Nem sempre é fácil entender afirmações chocantes de Jesus, como por exemplo:

 

"Há mais alegria no céu por um só pecador que se converte do que por noventa e nove justos que não precisam de conversão."

(Lc 15, 7)

 

Jesus fez esta afirmação, se bem se lembram, depois de contar a história do pastor que deixa noventa e nove ovelhas sozinhas para ir buscar uma única que andava perdida. Jesus com ovelhas, eu com gatos...

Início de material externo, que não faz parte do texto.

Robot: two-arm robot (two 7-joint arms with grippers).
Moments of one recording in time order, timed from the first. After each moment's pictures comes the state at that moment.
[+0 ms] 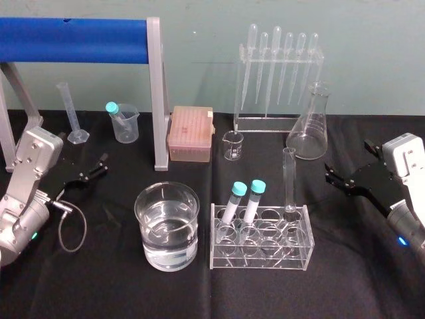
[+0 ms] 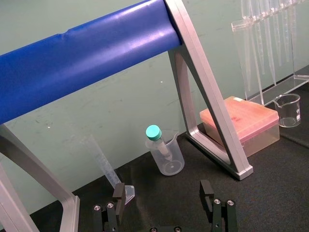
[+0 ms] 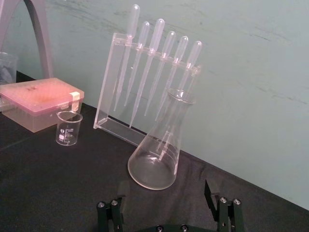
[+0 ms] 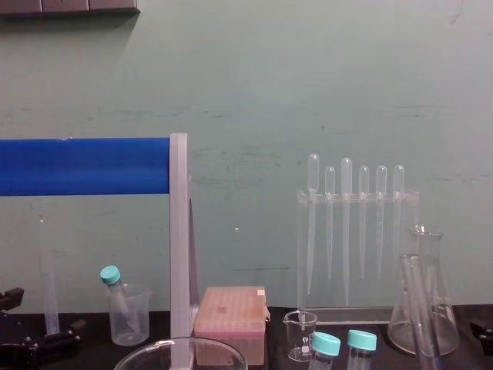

Como? Mais alegria por um que regressa do que por noventa e nove que nunca sairam de casa? O reencontro da mãe Tiger com a filha Estrela não podia ser melhor ilustração. Quanta alegria! Naturalmente que a Tiger teria preferido que a sua gatinha nunca tivesse saído de casa, mas lá que a alegria que sentiu com o seu regresso foi mil vezes superior à que sentia antes da sua partida, lá isso foi.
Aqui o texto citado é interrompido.